An exact copy of all the data, minus the images, is required.

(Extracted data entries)

++++++++++

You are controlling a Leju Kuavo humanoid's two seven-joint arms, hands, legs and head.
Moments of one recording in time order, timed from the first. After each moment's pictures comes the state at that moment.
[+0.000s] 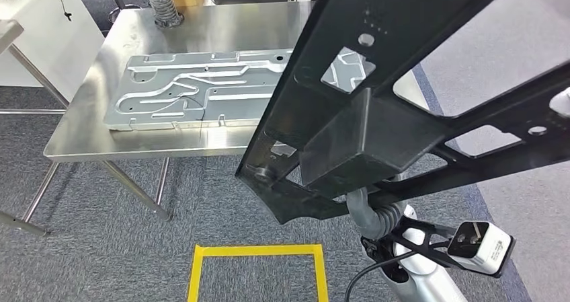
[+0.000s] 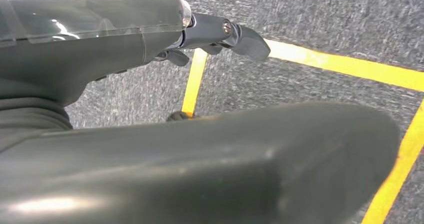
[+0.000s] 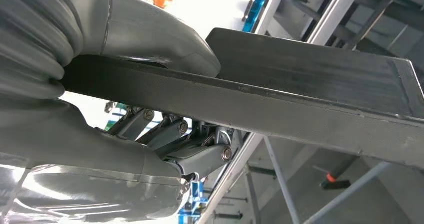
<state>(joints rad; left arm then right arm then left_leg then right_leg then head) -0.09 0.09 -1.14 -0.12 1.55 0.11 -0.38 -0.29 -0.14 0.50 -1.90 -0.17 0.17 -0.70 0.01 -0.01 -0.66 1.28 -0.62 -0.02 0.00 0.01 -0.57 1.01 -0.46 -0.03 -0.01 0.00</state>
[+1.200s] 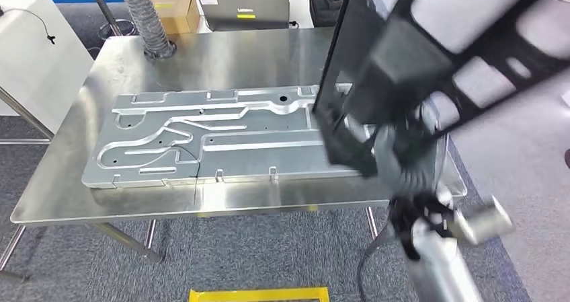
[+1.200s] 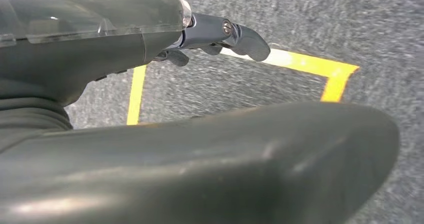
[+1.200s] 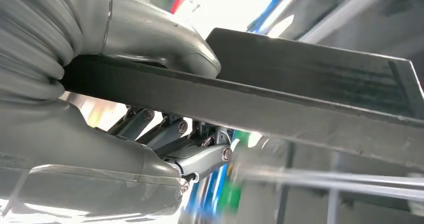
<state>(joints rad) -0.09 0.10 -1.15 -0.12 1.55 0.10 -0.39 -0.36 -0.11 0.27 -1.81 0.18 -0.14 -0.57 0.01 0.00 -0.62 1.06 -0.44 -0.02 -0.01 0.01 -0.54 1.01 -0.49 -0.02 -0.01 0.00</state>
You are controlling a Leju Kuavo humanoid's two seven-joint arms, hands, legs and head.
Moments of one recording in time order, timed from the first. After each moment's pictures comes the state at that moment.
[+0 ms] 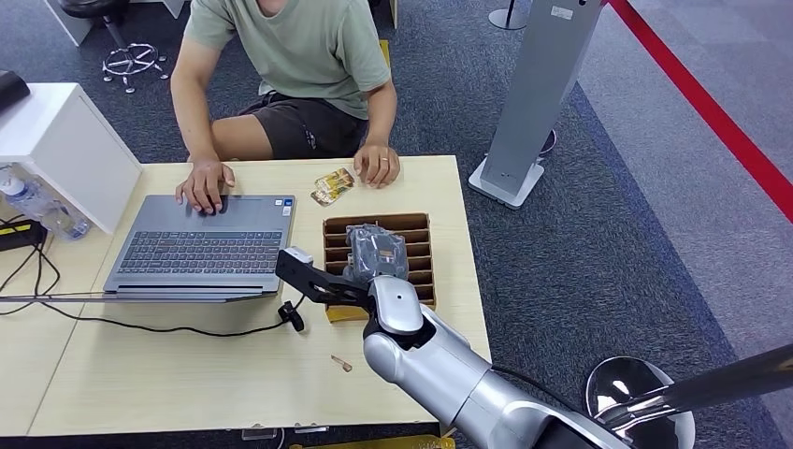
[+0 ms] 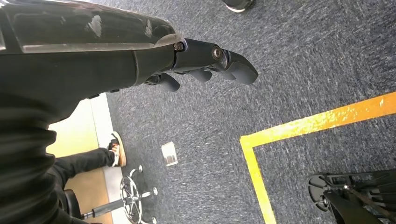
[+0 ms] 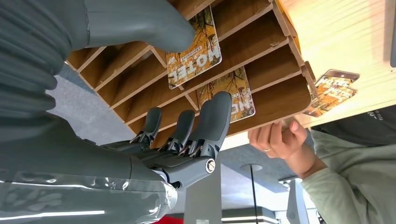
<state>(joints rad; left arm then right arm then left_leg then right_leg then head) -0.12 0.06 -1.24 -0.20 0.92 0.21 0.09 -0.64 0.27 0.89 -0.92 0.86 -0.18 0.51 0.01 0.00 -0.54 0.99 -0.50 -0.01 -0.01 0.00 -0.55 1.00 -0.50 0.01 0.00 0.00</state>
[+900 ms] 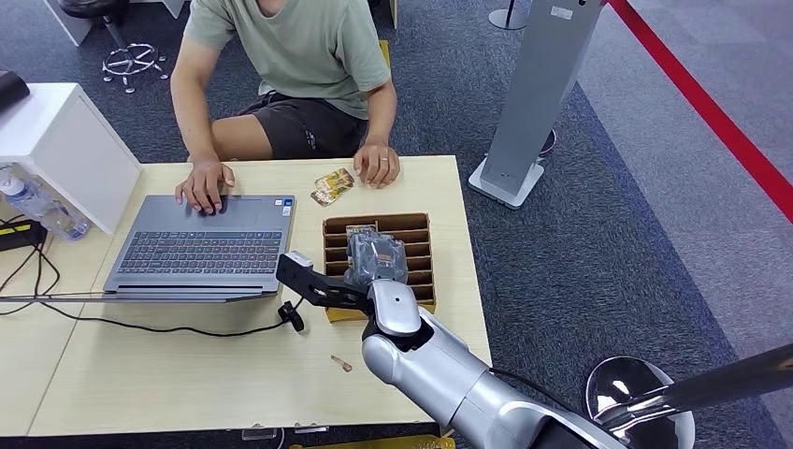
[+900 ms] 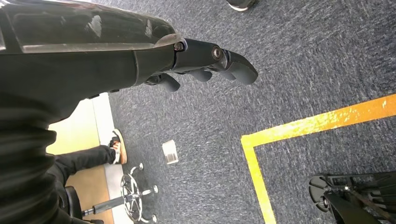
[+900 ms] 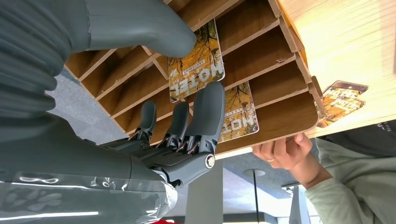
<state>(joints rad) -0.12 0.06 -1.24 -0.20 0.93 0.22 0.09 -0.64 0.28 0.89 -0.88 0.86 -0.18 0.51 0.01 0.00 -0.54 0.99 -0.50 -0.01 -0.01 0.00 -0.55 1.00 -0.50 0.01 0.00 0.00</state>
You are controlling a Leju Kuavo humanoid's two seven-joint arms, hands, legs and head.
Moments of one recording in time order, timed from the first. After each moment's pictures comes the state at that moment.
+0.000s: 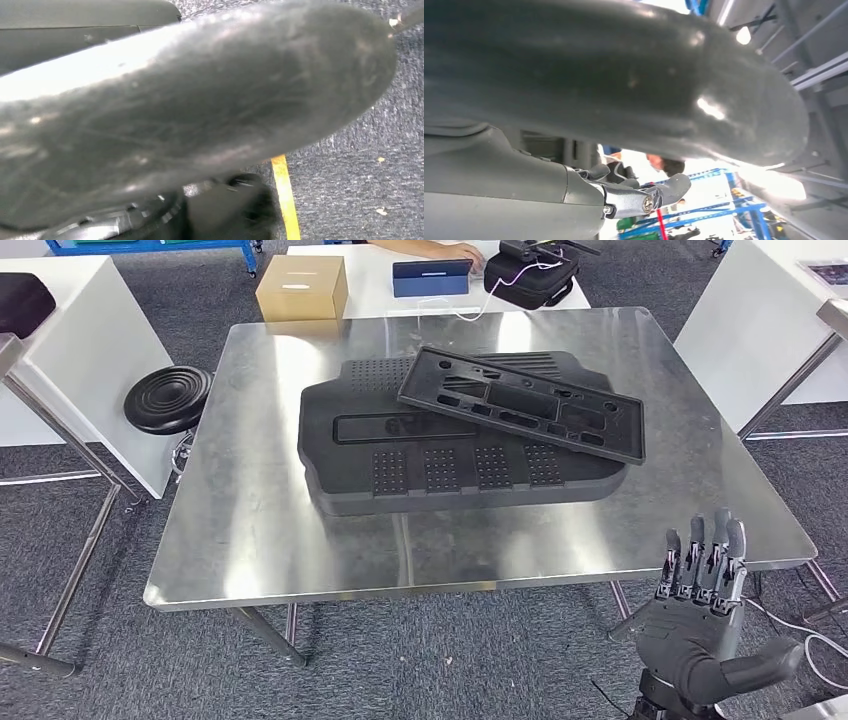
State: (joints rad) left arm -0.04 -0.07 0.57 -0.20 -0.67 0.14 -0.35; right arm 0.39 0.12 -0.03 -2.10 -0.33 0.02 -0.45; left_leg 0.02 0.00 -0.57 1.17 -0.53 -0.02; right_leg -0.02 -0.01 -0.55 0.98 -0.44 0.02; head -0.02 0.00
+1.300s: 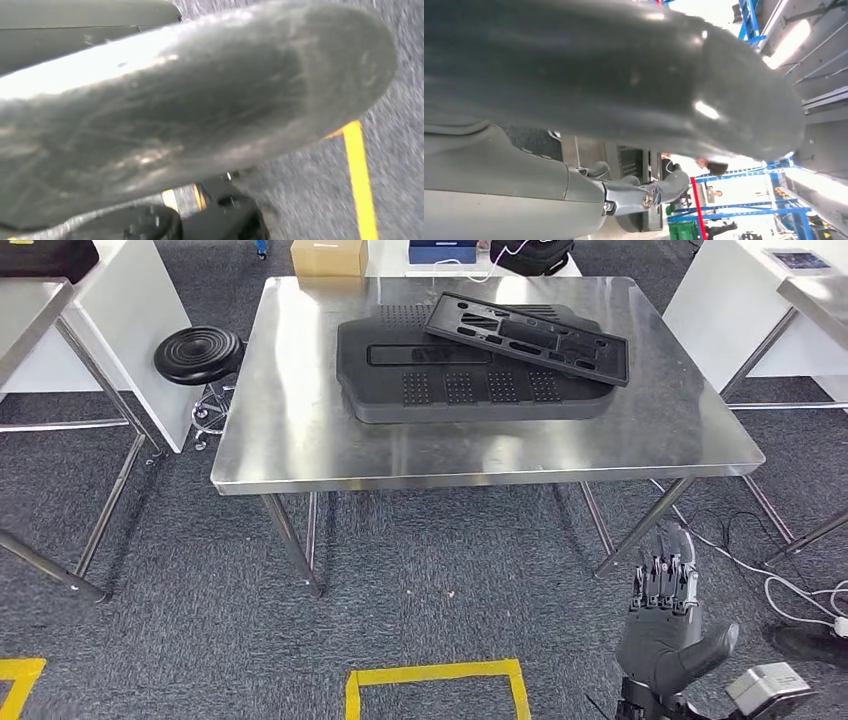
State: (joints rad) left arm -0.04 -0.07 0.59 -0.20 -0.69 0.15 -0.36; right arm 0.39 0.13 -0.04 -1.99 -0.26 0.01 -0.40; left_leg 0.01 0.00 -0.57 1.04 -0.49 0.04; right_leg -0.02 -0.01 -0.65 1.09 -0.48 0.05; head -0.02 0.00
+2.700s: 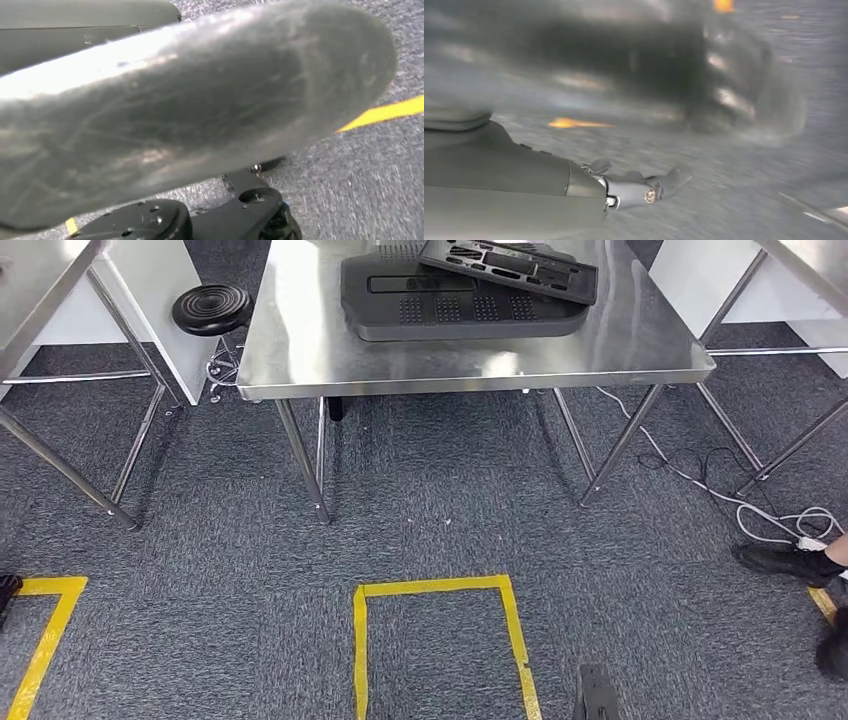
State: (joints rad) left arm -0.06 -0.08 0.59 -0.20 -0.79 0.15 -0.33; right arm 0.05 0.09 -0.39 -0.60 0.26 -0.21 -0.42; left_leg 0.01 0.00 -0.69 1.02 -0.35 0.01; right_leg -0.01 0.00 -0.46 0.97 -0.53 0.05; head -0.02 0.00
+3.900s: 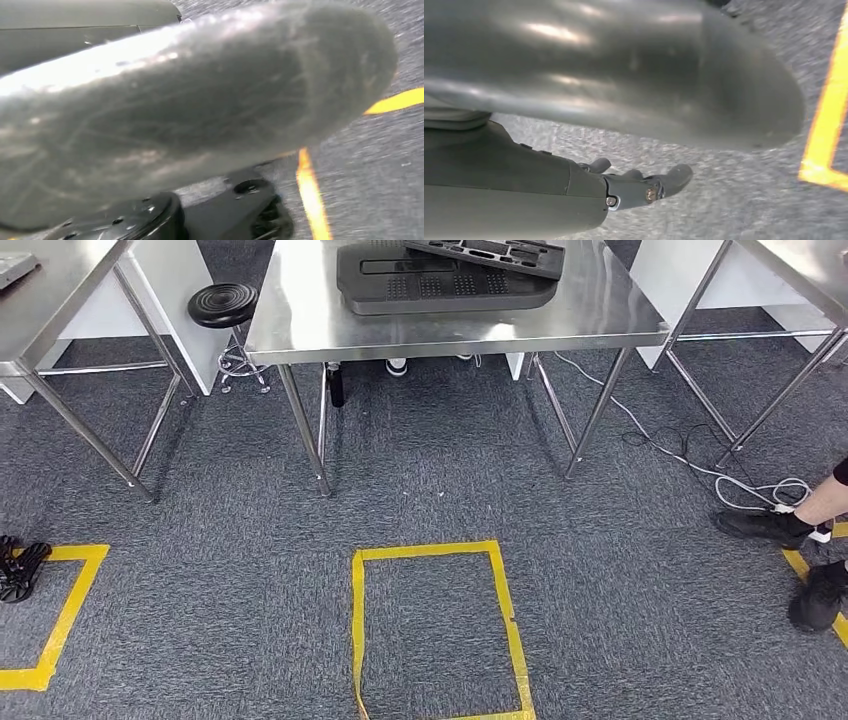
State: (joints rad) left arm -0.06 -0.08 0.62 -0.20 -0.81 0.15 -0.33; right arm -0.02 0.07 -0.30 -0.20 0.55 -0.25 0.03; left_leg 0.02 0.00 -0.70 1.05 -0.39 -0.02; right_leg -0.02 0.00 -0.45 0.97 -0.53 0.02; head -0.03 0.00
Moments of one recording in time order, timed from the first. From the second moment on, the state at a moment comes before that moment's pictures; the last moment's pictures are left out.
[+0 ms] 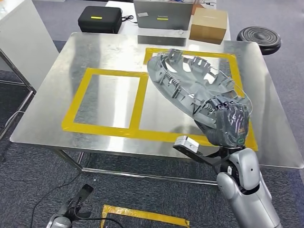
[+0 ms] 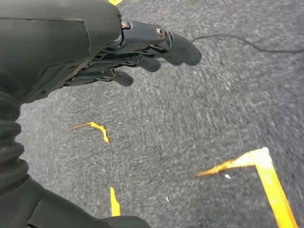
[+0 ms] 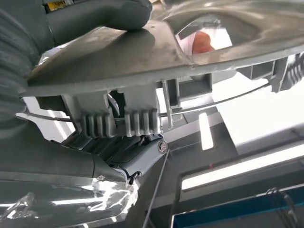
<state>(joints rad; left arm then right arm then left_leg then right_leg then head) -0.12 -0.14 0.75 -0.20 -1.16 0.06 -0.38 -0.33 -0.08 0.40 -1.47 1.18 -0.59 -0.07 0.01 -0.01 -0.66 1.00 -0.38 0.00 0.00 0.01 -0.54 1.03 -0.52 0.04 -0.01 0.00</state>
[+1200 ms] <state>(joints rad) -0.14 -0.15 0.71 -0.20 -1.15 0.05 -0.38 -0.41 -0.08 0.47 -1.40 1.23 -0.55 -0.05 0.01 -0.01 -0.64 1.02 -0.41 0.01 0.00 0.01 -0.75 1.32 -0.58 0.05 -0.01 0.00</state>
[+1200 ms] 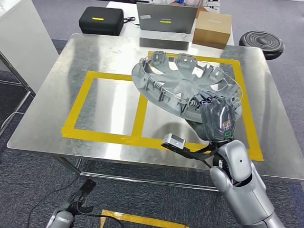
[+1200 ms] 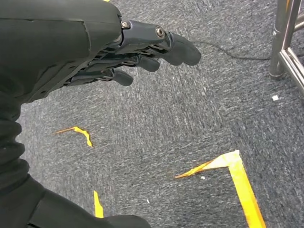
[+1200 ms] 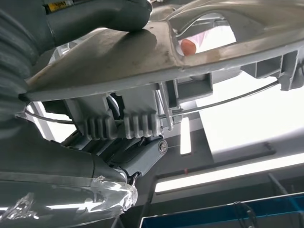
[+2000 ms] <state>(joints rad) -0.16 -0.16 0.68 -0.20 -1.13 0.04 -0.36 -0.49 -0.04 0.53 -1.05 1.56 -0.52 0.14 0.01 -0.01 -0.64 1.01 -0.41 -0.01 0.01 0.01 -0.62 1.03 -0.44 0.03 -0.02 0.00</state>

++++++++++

PROBLEM SOLUTION:
You are controlling a Leju Kuavo humanoid's two seven-joint arms, hands, legs and head.
Moments of one recording in time order, timed from the first. After each moment's pictures comes the state at that moment.
[+0.000s] 
[+0.000s] 
[+0.000s] 
<state>(joints rad; left arm then right arm then left_leg then right_leg then head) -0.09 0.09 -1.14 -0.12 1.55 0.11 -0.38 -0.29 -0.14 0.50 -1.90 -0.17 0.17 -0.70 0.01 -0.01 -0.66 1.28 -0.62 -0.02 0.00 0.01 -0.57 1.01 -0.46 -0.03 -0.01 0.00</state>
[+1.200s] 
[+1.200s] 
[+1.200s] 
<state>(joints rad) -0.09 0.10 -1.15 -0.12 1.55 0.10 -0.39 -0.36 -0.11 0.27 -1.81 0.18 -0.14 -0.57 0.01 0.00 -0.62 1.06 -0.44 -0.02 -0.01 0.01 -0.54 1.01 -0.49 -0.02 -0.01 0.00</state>
You are controlling a Leju Kuavo humanoid's two seven-joint arms, hands, legs and head.
Moments of one recording in time order, timed from the first. After each moment's pictures comes the state at that moment.
[+0 ms] 
[+0 ms] 
[+0 ms] 
<state>(joints rad; left arm then right arm then left_leg then right_leg then head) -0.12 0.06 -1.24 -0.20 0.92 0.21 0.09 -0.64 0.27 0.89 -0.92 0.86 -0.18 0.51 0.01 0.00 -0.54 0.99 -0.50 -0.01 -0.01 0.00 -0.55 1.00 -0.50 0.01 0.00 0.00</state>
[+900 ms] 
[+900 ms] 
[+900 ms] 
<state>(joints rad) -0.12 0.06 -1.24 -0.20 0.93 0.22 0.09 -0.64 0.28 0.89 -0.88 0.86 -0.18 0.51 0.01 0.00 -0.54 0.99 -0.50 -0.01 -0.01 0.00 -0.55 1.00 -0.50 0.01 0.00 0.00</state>
You are controlling a Leju Kuavo humanoid's two seven-joint arms, hands, legs and head.
Moments of one recording in time order, timed from the first. After each moment's pictures comes the state at that moment.
+0.000s: 
State: (joints rad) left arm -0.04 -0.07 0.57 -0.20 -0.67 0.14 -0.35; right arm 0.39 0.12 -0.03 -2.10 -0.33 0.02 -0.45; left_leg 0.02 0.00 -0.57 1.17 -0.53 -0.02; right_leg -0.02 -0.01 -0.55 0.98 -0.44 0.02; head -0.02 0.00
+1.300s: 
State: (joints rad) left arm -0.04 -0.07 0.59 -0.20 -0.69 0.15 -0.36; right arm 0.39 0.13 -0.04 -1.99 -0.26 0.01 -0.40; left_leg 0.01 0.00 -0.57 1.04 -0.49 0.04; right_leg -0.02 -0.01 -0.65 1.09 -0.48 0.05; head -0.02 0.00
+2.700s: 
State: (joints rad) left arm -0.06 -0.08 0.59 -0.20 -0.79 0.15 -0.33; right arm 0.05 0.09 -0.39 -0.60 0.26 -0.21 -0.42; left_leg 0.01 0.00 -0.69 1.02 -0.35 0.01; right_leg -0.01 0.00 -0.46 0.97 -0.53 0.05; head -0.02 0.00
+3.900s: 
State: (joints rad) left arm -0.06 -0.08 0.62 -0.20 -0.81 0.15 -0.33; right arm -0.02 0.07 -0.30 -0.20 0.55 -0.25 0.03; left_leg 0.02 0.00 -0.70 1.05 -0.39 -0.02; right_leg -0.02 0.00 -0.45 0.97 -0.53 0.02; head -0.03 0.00
Moments of one recording in time order, timed from the first. From the second moment on, the state at a moment comes before that moment's pictures; the last moment's pictures are left out.
[+0 ms] 
[+0 ms] 
[+0 ms] 
<state>(joints rad; left arm then right arm then left_leg then right_leg then head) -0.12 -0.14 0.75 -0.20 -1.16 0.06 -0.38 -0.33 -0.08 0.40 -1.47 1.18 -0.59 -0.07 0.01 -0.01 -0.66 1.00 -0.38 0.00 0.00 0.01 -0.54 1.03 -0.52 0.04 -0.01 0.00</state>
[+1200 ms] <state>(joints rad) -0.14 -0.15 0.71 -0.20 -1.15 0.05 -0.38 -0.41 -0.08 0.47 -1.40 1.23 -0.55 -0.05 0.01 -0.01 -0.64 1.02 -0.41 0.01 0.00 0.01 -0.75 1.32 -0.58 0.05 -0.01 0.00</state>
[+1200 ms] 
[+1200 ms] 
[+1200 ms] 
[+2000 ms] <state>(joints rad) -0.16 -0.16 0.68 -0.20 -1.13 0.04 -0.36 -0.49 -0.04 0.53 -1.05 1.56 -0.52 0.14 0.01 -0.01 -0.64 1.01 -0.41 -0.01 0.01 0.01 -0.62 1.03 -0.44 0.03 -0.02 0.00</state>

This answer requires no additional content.